Time Complexity: O(2^V) worst case, better for DAGs | Space Complexity: O(V) for recursion, O(V * paths) for result

10. Shortest Path in Binary Matrix

LeetCode 1091 | Difficulty: Medium | Acceptance: 44.6%

Problem: Given an n x n binary matrix grid, return the length of the shortest clear path in the matrix. If there is no clear path, return -1. A clear path in a binary matrix is a path from the top-left cell (i.e., (0, 0)) to the bottom-right cell (i.e., (n - 1, n - 1)) such that:

  • All the visited cells of the path are 0.
  • All the adjacent cells of the path are 8-directionally connected (i.e., they are different and also connected whether or not they share an edge/ corner).
  • The length of a clear path is the number of visited cells of this path.

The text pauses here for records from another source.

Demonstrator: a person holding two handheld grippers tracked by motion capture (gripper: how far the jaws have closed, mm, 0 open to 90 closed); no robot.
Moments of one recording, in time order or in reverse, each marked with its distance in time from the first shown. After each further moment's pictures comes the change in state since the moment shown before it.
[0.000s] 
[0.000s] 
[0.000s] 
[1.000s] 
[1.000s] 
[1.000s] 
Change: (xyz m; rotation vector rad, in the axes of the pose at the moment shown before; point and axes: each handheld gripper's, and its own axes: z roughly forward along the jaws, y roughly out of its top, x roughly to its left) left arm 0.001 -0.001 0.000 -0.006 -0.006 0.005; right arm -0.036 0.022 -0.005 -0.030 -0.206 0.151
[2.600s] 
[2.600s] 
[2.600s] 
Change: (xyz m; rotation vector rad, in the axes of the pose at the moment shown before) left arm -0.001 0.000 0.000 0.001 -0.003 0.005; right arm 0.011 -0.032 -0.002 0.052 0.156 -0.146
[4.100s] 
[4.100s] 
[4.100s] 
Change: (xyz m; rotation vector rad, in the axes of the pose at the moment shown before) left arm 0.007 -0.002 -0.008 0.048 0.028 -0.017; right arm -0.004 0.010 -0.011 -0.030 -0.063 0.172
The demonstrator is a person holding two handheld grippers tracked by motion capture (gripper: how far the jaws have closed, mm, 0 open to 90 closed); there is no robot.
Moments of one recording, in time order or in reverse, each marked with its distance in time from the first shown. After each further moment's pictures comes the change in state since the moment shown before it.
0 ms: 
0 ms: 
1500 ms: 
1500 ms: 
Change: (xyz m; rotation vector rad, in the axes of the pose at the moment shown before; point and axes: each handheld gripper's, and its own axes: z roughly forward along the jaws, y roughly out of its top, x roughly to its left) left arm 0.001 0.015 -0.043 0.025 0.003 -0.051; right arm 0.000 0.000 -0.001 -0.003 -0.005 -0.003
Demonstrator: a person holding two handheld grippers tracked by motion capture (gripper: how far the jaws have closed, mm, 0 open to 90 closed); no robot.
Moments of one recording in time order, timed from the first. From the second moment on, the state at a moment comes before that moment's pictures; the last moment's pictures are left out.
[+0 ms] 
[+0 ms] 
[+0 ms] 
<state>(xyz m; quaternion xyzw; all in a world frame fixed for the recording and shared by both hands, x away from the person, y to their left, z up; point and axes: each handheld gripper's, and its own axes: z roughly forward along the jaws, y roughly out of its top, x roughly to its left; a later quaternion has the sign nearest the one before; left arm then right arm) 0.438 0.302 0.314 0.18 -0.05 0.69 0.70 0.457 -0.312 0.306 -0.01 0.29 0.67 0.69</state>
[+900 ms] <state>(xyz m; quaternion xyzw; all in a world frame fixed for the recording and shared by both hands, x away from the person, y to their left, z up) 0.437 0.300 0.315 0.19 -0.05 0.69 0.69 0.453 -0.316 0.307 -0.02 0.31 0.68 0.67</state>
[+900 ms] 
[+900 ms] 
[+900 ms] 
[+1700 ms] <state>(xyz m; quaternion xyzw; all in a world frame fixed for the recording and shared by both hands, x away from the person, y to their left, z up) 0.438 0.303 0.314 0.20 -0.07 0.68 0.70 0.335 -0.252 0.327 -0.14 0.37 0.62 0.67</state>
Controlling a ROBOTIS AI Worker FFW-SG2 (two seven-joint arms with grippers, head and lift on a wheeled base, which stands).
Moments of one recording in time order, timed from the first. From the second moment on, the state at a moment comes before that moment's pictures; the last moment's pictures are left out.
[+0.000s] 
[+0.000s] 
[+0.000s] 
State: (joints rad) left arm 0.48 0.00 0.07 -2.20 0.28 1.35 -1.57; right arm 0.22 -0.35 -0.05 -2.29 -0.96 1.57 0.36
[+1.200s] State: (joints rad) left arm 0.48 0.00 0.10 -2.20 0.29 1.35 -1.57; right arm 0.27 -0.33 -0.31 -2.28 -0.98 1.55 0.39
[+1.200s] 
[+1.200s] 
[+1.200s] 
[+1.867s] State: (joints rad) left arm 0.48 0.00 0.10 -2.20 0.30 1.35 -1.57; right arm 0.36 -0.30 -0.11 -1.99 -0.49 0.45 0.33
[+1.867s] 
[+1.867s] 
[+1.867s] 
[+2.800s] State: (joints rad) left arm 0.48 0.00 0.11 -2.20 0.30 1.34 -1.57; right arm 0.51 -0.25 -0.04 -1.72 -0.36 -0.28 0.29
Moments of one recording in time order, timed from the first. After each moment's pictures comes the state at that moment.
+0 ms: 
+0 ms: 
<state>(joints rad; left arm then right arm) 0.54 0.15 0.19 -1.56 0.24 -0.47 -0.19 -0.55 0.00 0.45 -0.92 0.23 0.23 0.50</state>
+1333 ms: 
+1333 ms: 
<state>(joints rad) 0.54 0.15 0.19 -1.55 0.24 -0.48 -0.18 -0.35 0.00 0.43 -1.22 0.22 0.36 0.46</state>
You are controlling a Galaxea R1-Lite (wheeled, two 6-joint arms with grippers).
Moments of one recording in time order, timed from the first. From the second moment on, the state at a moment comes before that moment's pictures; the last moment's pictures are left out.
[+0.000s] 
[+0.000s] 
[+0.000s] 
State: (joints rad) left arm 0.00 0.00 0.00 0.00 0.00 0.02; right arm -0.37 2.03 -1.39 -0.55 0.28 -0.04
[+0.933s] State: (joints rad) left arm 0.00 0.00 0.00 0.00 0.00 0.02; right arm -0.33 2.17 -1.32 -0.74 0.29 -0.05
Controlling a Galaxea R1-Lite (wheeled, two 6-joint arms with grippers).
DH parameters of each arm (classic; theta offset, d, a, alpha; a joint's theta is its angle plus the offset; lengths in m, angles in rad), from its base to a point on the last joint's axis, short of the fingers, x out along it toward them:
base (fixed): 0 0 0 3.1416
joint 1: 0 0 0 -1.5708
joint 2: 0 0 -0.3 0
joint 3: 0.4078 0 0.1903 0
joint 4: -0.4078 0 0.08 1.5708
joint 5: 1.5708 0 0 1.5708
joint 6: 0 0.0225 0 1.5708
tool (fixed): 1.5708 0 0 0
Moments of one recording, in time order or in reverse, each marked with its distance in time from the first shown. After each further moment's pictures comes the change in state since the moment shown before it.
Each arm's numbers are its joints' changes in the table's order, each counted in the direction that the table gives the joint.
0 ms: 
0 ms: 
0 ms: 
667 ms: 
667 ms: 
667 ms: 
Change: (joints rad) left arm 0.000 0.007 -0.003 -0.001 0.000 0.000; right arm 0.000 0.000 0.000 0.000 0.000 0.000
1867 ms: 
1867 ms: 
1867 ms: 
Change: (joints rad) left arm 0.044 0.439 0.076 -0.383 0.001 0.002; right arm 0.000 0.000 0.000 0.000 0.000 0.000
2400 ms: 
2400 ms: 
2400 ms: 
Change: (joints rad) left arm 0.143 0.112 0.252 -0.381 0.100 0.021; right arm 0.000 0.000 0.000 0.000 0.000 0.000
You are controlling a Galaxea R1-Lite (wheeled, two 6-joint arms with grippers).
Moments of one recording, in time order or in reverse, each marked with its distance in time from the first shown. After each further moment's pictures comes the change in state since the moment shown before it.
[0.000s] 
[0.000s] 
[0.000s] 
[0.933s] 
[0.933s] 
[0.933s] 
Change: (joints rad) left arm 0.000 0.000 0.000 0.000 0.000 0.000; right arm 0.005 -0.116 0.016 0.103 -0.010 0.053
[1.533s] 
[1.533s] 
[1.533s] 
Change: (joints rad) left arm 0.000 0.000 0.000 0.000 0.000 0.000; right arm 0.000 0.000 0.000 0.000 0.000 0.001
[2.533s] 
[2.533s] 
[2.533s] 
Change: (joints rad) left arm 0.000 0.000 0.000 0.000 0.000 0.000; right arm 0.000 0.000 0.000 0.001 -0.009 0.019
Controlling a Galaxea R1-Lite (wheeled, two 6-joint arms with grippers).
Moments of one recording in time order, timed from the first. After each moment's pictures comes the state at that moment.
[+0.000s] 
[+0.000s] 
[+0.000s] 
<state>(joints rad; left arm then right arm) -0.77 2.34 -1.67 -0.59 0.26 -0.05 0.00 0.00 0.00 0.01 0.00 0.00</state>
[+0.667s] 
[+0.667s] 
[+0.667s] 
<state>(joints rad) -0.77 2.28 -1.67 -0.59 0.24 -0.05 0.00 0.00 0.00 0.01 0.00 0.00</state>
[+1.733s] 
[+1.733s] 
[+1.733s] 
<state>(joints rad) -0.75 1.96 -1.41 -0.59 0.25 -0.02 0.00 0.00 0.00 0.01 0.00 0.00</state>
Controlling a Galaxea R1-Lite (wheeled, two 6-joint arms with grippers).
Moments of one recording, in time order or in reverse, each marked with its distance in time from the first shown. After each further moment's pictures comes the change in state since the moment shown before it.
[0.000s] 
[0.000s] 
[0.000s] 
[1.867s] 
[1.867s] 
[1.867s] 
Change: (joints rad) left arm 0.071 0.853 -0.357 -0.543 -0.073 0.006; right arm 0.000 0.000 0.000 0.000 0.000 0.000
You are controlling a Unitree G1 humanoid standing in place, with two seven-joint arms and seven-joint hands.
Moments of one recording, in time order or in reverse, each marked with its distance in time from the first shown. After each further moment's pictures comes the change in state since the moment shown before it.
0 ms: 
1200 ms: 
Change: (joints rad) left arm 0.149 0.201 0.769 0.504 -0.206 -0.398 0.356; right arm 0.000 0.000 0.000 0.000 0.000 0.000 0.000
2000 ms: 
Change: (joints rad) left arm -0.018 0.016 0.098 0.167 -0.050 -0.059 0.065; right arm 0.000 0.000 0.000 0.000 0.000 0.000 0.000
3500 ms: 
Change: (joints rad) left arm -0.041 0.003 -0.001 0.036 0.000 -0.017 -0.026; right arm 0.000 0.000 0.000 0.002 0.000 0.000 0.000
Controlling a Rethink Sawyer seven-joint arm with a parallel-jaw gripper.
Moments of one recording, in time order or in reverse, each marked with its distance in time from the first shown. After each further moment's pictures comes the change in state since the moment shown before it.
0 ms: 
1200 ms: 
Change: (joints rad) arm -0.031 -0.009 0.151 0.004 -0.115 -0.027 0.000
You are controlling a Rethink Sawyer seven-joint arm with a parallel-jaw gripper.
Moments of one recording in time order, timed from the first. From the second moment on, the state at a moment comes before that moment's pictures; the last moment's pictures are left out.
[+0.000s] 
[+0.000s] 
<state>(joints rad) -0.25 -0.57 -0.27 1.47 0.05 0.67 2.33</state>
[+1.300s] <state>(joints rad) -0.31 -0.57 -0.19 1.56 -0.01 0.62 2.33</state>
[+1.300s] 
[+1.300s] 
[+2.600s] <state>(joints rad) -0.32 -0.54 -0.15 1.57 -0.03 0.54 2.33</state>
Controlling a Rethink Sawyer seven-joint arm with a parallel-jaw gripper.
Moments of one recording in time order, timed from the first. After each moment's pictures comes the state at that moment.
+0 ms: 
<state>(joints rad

BFS with Diagonal Movement: Use BFS allowing 8-directional movement, return path length.

Solution Template:

function shortestPathBinaryMatrix(grid) {
    const n = grid.length;
    if (grid[0][0] === 1 || grid[n-1][n-1] === 1) return -1;

    const directions = [
        [-1, -1], [-1, 0], [-1, 1],
        [0, -1],           [0, 1],
        [1, -1],  [1, 0],  [1, 1]
    ];

    const queue = [[0, 0, 1]]; // [row, col, distance]
    const visited = Array.from({length: n}, () => new Array(n).fill(false));
    visited[0][0] = true;

    while (queue.length > 0) {
        const [row, col, dist] = queue.shift();

        if (row === n - 1 && col === n - 1) return dist;

        for (const [dr, dc] of directions) {
            const newRow = row + dr;
            const newCol = col + dc;

            if (newRow >= 0 && newRow < n && newCol >= 0 && newCol < n &&
                grid[newRow][newCol] === 0 && !visited[newRow][newCol]) {
                visited[newRow][newCol] = true;
                queue.push([newRow, newCol, dist + 1]);
            }
        }
    }

    return -1;
}

Time Complexity: O(n²) | Space Complexity: O(n²)

Practice Strategy

1. Start with BFS Fundamentals

  • Practice grid-based shortest paths
  • Understand 4-way vs 8-way movement
  • Master visited array management

2. Move to Dijkstra

  • Implement priority queue versions
  • Practice with different graph representations
  • Solve network delay and routing problems

3. Study Floyd-Warshall

  • Understand all-pairs computation
  • Practice with small graphs first
  • Solve connectivity problems

4. Apply Advanced Techniques

  • Binary search + BFS for threshold problems
  • Multi-constraint pathfinding
  • Real-world applications like navigation

5. Optimize and Compare

  • Analyze algorithm trade-offs
  • Implement different approaches
  • Identify best solution for constraints

Common Patterns to Recognize

  • Grid BFS → Distance-based exploration
  • Network routing → Dijkstra with priority queues
  • All-pairs shortest paths → Floyd-Warshall for dense graphs
  • Minimum spanning tree → Prim’s/Dijkstra connection
  • Negative weights → Bellman-Ford requirement
  • Heuristic guidance → A* for goal-directed search

Interview Tips

  • Algorithm selection: Choose based on graph weights and connectivity
  • Graph representation: Adjacency list for sparse, matrix for dense
  • Priority queues: Critical for Dijkstra performance
  • Visited arrays: Essential in grid BFS to prevent cycles
  • Edge cases: Source/target both obstacles, disconnected graphs
  • Time complexity: Trade-offs between V+E*logV and V³
  • Implementation details: Decrease-key operations, negative cycles

Common Mistakes

  • Wrong graph type: Using Dijkstra on negative weight graphs
  • Visited placement: Marking visited before vs after enqueue
  • Priority queue updates: Not properly updating existing entries
  • Infinite loops: Forgetting visited checks in BFS
  • Matrix bounds: Off-by-one errors in grid problems
  • Unreachable nodes: Not handling disconnected graphs

Ready for more practice? Check out our code templates for reusable shortest path implementations.

Pro Tip: BFS works for unweighted graphs, Dijkstra for non-negative weights, Bellman-Ford for negative edges, and Floyd-Warshall when you need all pairs. Choose wisely based on the problem constraints.